*DESCRIPTION OF THE TASK*: The answer should reproduce the listing below character for character.

*SUPPLIED INFORMATION*:
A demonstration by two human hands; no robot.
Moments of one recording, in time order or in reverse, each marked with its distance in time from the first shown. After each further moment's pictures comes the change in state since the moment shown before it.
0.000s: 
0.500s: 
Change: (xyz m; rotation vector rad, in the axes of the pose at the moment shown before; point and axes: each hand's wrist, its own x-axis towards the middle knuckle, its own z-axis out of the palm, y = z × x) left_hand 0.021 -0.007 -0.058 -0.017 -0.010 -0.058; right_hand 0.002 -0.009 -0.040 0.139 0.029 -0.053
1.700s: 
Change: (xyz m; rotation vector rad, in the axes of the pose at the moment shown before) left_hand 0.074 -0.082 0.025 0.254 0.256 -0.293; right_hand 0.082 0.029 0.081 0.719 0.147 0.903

*WRITTEN SOLUTION*:
A demonstration by two human hands; no robot.
Moments of one recording, in time order or in reverse, each marked with its distance in time from the first shown. After each further moment's pictures comes the change in state since the moment shown before it.
0.000s: 
0.500s: 
Change: (xyz m; rotation vector rad, in the axes of the pose at the moment shown before; point and axes: each hand's wrist, its own x-axis towards the middle knuckle, its own z-axis out of the palm, y = z × x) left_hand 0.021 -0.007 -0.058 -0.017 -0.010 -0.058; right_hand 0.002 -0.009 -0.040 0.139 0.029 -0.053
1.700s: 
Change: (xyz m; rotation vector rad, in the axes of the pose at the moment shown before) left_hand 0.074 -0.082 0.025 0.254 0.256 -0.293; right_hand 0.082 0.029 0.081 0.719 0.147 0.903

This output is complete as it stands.